The only map which exudes any real character is Evicted, a Soviet-era village chock full of precisely the sort of bland, faceless facade buildings of that era should have -even though this is ‘future’ solider, set vaguely in the future, and this sort of 70’s USSR settlement would be long since destroyed. It’s scattered with delightful touches, a space-race playground in bright red stands in stark contrast to the swathes of gray, and the Stalineque statue in the middle of the square.
What doesn’t gel quite so well is somewhat gratuitous use of graffiti which fails to add character or serve any purpose whatsoever. Somewhere like this, a place steeped in history and politics may well have lots of anti-establishment or anti-capitalist sentiment but opting for the same copypasta ‘tagz’ ad infinitum seems lazy.
As well as the hastily named multiplayer maps, Arctic Strike also features a level cap increase, appealing to anybody still playing the game but few others. A new guerilla map features, for once, some snow! It’s basically that bit in the single player with the dog-like mech, only without the mech, so what’s the point in that then? There’s also six new weapons and new game mode Stockade, which is just for Search and Destroy only without the objective or sense of purpose, you get one life, die and are sent to the stockade.
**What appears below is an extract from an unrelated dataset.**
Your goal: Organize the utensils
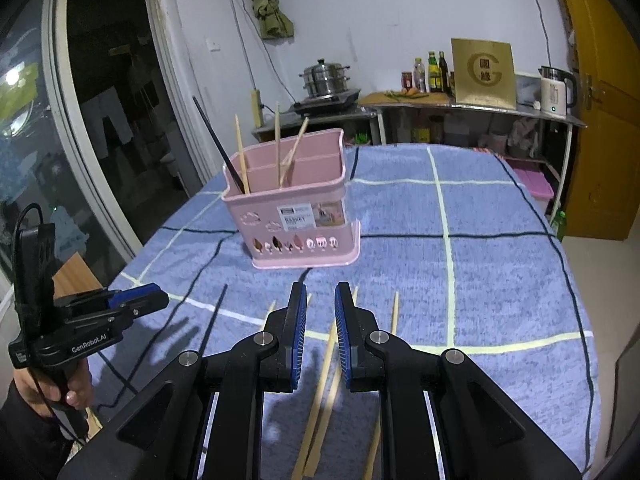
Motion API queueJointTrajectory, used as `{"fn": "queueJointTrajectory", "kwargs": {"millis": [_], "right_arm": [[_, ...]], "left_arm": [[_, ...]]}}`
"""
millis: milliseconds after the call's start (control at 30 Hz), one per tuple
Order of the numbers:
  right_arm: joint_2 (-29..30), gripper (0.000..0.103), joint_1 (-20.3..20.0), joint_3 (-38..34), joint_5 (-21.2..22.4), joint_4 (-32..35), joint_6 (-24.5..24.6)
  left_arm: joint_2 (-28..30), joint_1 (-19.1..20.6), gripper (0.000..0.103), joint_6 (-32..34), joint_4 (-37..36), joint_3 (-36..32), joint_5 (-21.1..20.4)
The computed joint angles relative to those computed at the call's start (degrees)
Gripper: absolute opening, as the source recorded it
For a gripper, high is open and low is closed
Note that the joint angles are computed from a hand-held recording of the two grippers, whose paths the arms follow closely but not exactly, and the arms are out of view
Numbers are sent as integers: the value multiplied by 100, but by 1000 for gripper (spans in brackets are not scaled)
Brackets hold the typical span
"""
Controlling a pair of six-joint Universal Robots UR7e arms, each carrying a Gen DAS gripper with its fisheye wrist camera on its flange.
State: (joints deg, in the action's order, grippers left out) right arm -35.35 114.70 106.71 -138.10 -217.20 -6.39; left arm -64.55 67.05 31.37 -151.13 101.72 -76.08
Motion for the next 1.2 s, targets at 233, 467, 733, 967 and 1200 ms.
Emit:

Arctic Strike barely seems to be trying at all, offering little in terms of new, exciting content and will only disappoint given the solid, consistent nature of virtually every map from the core game. Not to mention a rather irritating marketing bugger-up in not naming it simply Russian Strike or Soviet Sludge, or just an audible sigh. At 800 MS, this isn’t really worth anybody’s time, other than the hardcore, yet easily impressed.
This game was reviewed on the Xbox 360.
Evicted has its moments andhigher level cap.
No snow or ice, bland maps and limited content for your money.